• _What you need to do_: Show each line from the records below in which the word "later" occurs.

• _Excerpted data_:
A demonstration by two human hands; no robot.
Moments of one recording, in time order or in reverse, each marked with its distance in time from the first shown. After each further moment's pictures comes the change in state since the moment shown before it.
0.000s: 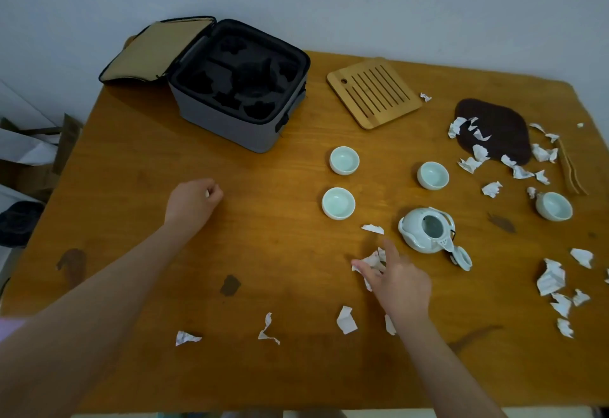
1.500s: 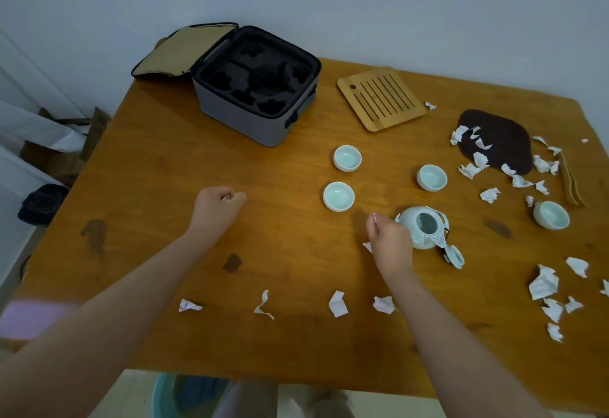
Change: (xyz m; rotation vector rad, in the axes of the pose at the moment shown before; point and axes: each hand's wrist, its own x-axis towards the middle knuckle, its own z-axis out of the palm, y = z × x) left_hand -0.080 0.059 -0.017 -0.613 0.001 -0.232; right_hand 0.049 0.002 0.007 0.398 0.114 -0.128
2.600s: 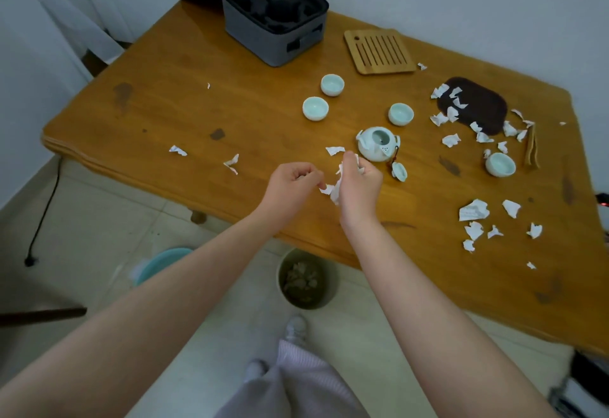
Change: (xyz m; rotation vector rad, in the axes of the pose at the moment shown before) left_hand -0.274 0.061 0.163 -0.304 -0.017 0.116; right_hand -0.149 -0.017 -0.136 1.035 -0.096 0.338
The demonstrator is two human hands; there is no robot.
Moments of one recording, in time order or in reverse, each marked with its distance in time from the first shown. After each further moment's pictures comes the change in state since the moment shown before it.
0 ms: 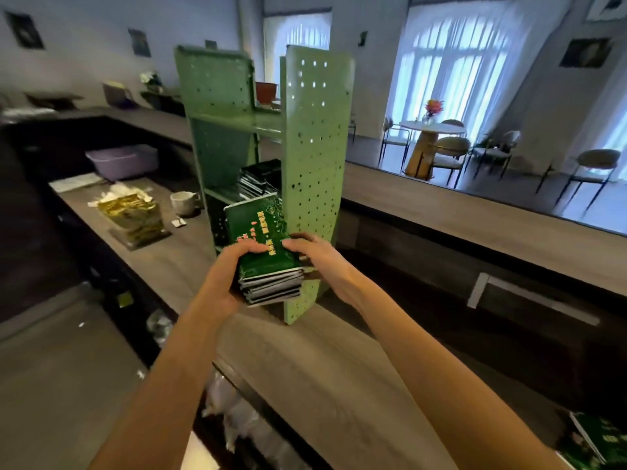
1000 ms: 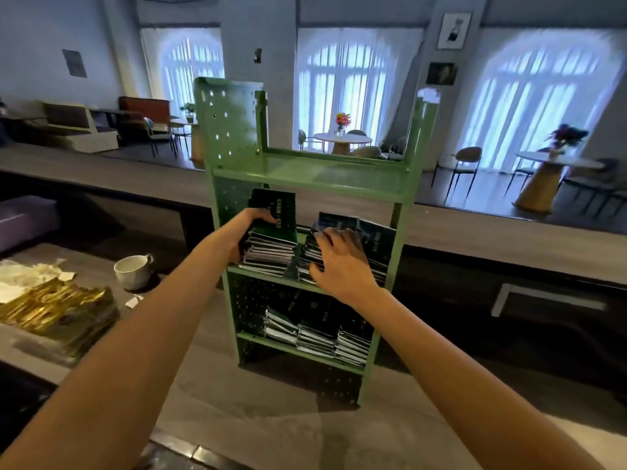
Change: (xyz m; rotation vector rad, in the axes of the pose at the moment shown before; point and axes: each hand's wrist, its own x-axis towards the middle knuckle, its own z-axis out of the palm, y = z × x) left_hand 0.298 0.184 -0.121 0.439 -0.299 -0.234; right_hand 0.232 -0.052 0.087 -1.359 0.601 -0.054
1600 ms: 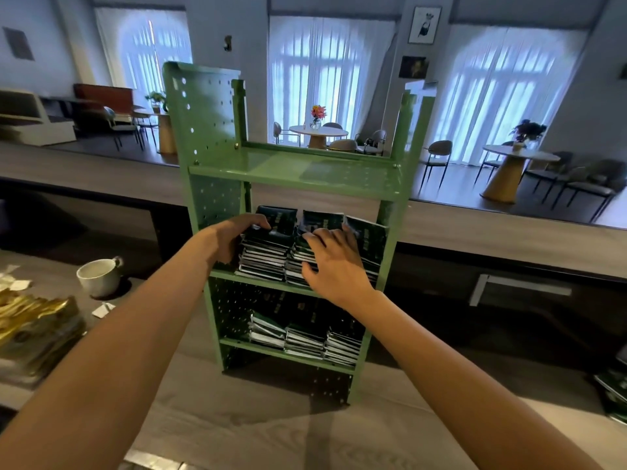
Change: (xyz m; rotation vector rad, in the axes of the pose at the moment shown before) left_hand 0.036 0.004 -0.004 0.207 -0.104 -0.083; right_hand 0.006 0.007 0.013 0.006 0.098 0.018
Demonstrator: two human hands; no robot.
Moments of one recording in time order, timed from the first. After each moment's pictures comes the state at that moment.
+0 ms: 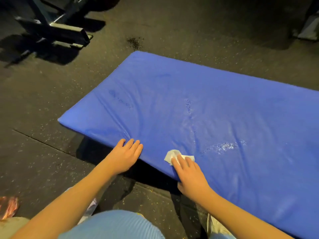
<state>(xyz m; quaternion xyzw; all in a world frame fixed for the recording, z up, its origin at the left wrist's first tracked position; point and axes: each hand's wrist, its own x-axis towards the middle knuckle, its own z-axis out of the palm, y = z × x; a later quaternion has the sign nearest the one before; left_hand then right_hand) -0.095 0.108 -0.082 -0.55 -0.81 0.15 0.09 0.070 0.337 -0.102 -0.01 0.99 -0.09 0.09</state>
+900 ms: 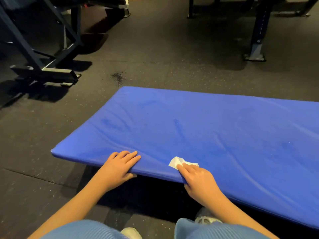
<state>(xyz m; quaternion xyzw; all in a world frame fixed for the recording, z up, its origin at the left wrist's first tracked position) -0.083 0.145 -0.004 -0.52 -0.85 0.05 -0.05 0.104 0.399 -0.038 0.01 1.00 -0.08 -0.06</state>
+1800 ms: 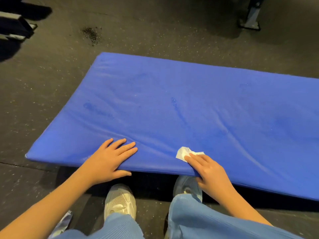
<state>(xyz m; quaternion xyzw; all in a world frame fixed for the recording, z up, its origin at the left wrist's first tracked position) -0.077 0.133 -0.065 -0.61 -0.79 0.06 -0.07 0.157 0.409 -0.054 0.05 0.99 -0.16 -0.04</state>
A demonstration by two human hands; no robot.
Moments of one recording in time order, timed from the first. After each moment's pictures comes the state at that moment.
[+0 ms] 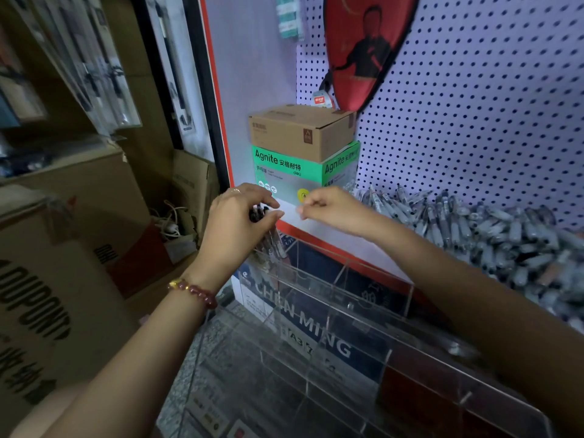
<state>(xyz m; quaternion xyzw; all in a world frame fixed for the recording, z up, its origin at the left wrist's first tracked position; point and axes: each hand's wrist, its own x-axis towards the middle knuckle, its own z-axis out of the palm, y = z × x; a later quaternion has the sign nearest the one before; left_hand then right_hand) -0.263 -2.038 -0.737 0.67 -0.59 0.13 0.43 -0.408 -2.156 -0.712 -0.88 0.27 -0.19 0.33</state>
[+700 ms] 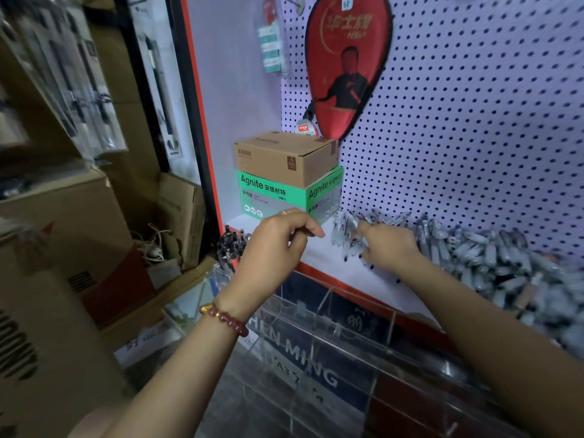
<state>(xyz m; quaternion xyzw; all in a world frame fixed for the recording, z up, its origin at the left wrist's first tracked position) -0.321 -2.068 -0.726 0.57 -0.65 -0.01 0.49 -0.479 -2.225 -0.746 -0.88 0.46 -0.02 -0.14</state>
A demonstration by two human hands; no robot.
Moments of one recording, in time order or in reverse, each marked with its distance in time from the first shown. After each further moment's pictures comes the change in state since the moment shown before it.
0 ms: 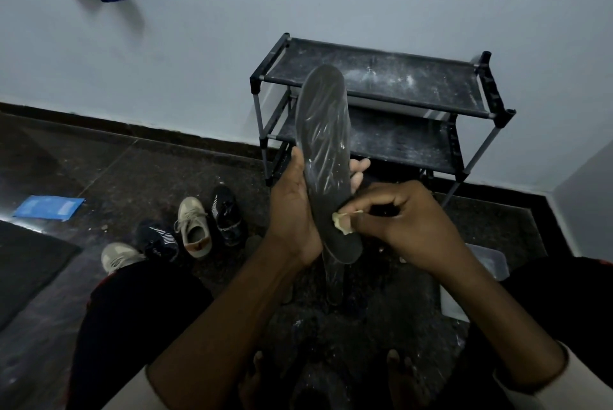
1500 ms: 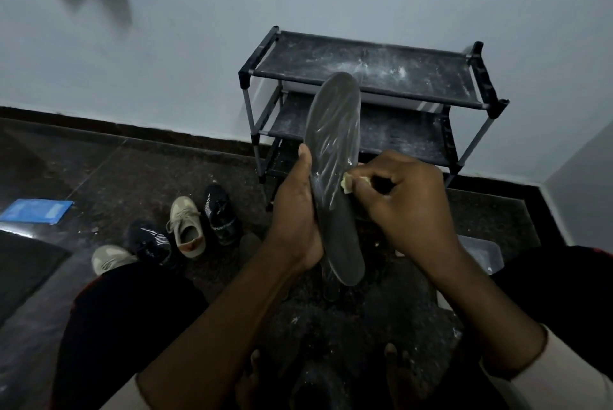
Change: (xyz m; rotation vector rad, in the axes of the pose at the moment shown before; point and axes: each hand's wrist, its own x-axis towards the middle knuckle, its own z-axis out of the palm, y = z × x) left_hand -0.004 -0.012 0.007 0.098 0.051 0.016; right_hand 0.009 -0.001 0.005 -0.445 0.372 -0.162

• _Written answer_:
<state>(xyz m; quaternion xyzw; all in a world frame fixed for the recording, z up, its origin at the left wrist's first tracked position; point and axes: each hand's wrist, its own x-axis towards the middle knuckle, its own z-axis out of the palm, y = z × x; a later quaternion has the sign nearest the one before; left_hand then right_hand) -0.095 0.108 -0.082 -0.55 -0.81 0.15 0.09 0.070 0.337 -0.102 -0.01 0.99 -0.09 0.09</state>
<state>(xyz m; quaternion xyzw; all in a world frame fixed for the recording, z up, its origin at the left wrist's first tracked position; point and axes: each hand's wrist, its own x-axis towards the middle knuckle, its own z-axis out of the palm, y = z × x; a later quaternion has the sign nearest the one before; left_hand then right_hand) -0.263 -2.038 -0.737 0.67 -0.59 0.13 0.43 -0.408 -2.156 -0.712 -0.88 0.27 -0.19 0.33</state>

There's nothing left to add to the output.